Another limitation of the current model is the inability to describe the time-course of inhibition. In models by Frechen et al. [26] and Li et al. [46], it was shown that there is a variable time-course to the inhibition by voriconazole, thus, the ability to capture this time-course would likely result in more accurate DDI predictions and provide a better estimation of different levels of DDI modulation. However, as stated previously, the main purpose of the current model is to be able to get a more accurate assessment of presence of in vivo DDIs early in drug development while limiting required resources and inconvenience for subjects/patients, thereby informing steps which may be necessary in the subsequent development program (e.g. need for a PBPK model).

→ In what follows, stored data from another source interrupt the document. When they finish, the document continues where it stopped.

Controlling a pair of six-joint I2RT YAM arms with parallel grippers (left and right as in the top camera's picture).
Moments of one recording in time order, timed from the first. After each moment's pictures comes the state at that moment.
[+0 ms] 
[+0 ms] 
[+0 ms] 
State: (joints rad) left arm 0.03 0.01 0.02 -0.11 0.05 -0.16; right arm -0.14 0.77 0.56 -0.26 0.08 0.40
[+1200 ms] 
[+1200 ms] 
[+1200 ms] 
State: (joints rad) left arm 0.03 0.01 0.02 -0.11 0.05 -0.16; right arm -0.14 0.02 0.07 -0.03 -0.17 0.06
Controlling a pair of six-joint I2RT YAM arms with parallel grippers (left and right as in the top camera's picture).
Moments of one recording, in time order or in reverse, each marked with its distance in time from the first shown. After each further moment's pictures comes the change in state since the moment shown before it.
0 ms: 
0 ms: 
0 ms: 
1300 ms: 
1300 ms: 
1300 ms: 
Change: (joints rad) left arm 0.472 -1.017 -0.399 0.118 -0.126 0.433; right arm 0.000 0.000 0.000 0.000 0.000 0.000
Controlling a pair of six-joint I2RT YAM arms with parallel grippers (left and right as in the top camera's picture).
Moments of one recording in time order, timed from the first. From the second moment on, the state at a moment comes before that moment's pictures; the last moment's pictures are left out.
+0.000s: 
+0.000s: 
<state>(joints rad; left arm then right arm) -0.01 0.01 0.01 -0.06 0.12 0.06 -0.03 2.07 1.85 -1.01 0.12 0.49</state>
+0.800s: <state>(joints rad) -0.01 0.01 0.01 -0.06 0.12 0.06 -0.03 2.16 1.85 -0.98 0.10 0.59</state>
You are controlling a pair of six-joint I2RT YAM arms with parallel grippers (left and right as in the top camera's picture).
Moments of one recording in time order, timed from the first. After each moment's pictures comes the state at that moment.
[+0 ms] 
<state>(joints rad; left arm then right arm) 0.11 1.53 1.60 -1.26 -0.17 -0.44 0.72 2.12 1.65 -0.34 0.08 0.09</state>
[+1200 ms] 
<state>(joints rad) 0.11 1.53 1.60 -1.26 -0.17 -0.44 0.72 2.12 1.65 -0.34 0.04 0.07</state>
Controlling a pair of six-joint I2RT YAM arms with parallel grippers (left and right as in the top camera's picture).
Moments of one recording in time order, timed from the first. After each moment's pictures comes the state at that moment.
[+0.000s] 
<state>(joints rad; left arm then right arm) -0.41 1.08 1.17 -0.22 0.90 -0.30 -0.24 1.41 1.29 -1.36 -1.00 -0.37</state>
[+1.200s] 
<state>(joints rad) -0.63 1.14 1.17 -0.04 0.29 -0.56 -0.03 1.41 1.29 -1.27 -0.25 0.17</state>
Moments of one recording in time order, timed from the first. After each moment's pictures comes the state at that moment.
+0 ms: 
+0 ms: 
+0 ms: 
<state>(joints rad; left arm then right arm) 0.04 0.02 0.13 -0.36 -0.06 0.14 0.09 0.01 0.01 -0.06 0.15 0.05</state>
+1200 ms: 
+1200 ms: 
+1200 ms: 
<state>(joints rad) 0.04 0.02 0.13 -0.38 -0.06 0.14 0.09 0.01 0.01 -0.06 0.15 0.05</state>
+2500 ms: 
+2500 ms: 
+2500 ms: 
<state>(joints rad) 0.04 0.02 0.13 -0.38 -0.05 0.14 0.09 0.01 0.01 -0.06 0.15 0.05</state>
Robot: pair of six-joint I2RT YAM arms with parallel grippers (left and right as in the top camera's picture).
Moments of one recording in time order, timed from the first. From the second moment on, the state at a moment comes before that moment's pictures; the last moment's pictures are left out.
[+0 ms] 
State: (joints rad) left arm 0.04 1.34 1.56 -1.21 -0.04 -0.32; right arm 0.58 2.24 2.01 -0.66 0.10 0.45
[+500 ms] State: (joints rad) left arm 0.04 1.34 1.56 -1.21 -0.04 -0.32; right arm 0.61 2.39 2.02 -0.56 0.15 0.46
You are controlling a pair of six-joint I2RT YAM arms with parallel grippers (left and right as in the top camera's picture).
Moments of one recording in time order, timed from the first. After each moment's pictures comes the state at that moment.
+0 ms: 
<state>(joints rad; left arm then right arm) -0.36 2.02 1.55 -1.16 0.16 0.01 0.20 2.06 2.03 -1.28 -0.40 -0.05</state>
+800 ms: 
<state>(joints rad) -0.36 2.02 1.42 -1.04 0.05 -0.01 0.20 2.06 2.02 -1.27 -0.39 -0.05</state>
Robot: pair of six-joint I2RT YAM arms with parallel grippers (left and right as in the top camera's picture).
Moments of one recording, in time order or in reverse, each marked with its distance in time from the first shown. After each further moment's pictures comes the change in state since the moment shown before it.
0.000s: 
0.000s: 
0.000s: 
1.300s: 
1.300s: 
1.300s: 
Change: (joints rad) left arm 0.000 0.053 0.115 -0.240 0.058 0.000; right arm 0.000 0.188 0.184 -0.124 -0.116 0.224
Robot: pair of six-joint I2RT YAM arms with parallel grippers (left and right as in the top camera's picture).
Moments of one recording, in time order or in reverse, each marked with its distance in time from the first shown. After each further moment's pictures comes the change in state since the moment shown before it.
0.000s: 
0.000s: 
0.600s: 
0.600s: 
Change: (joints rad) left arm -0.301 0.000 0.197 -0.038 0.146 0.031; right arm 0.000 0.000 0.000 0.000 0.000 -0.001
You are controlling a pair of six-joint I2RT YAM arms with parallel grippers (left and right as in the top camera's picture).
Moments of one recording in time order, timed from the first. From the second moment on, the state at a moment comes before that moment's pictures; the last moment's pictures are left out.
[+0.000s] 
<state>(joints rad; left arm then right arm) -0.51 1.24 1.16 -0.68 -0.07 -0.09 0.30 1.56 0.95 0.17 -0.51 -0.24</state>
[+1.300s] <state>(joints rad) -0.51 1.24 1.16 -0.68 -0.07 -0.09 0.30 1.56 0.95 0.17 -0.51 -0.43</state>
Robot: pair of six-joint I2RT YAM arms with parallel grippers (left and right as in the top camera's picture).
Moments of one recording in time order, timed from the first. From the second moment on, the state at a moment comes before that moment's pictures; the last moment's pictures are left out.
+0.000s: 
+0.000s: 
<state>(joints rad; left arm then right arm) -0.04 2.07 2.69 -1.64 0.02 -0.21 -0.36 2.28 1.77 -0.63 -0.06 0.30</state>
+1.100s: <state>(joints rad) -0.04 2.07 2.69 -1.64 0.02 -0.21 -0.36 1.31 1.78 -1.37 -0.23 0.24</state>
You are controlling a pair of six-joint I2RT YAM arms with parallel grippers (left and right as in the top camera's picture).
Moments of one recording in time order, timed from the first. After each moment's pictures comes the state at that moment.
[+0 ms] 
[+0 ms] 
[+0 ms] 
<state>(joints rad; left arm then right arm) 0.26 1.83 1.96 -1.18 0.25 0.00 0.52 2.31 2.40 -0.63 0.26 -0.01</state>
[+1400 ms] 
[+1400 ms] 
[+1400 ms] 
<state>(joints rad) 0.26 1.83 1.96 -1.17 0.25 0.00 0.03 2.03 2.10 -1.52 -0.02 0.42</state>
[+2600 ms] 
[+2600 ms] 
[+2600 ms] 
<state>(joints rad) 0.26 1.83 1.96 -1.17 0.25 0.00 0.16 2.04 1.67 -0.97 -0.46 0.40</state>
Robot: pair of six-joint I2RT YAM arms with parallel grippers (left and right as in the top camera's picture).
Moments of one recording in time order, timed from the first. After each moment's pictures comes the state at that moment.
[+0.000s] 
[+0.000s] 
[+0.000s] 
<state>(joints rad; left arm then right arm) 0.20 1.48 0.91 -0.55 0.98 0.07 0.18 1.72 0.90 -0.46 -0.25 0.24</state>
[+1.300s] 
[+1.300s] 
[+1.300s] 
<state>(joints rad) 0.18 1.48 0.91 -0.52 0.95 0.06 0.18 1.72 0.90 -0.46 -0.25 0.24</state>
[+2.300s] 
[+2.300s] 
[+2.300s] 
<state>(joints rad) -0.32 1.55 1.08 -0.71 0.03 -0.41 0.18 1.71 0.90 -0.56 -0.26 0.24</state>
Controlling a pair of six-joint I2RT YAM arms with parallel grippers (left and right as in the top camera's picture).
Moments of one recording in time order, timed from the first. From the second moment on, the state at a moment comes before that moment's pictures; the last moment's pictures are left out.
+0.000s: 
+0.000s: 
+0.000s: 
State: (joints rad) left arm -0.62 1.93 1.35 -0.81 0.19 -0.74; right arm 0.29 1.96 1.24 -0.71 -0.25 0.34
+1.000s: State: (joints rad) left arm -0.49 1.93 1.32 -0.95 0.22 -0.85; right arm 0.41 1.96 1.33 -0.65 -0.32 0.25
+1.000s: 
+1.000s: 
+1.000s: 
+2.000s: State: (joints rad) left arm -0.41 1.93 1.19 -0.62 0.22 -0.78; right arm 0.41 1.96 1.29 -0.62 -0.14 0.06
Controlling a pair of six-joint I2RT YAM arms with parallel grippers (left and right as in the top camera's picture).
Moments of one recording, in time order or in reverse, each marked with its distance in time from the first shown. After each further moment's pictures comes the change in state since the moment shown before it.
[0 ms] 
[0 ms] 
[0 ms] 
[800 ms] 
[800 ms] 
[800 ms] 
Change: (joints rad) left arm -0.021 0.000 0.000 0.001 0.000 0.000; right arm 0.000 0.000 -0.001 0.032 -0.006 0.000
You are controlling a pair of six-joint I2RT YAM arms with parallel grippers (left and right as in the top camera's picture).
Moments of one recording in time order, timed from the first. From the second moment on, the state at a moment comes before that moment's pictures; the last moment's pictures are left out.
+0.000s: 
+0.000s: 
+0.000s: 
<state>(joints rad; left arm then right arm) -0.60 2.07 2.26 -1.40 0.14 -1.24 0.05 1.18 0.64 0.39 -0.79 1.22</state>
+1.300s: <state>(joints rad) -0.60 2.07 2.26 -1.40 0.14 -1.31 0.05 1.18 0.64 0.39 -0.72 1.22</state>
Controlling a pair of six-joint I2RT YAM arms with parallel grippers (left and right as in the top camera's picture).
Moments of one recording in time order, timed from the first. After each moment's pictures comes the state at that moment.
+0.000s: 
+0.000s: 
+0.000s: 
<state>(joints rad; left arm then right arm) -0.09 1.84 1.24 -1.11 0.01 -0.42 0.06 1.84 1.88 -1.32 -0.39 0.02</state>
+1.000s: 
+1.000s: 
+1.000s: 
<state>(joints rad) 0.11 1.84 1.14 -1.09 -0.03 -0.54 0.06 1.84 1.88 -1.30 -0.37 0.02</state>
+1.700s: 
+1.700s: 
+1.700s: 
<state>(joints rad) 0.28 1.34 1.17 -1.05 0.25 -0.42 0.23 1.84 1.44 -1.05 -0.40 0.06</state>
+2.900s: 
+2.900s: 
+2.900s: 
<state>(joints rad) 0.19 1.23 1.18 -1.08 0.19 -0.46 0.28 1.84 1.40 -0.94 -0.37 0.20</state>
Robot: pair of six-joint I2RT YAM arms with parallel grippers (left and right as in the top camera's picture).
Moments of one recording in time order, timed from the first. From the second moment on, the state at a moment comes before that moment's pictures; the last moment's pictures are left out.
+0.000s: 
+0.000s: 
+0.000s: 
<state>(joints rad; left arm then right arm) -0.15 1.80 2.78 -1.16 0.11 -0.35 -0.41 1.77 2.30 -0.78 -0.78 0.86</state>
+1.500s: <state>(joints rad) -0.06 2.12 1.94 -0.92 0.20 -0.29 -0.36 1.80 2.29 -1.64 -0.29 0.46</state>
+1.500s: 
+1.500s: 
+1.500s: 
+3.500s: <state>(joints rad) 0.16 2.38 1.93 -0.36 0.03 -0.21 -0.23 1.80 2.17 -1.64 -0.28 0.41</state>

Finally, with regards to covariate analyses, the age and weight ranges included in the present study were still relatively small (19–52 years and 47–111 kg), so results from the model do not necessarily extend to pediatric or elderly populations, or to obese individuals, thus, additional research examining the current model with different populations, including patient populations, would be needed.

Conclusion

The developed PopPK model was able to describe midazolam and 1′-OH midazolam exposure in healthy adults during constitutive, inhibited, and induced CYP3A activity. Furthermore, the model was able to describe such activity following limited sampling alone or in the presence of an inhibitor, suggesting it can be combined with sparse sampling in the future. The obtained cut-points for clearance may be useful indicators of interaction presence when only a single profile is available, suggesting a particularly convenient application for clinical practice if also confirmed as relevant for patient populations.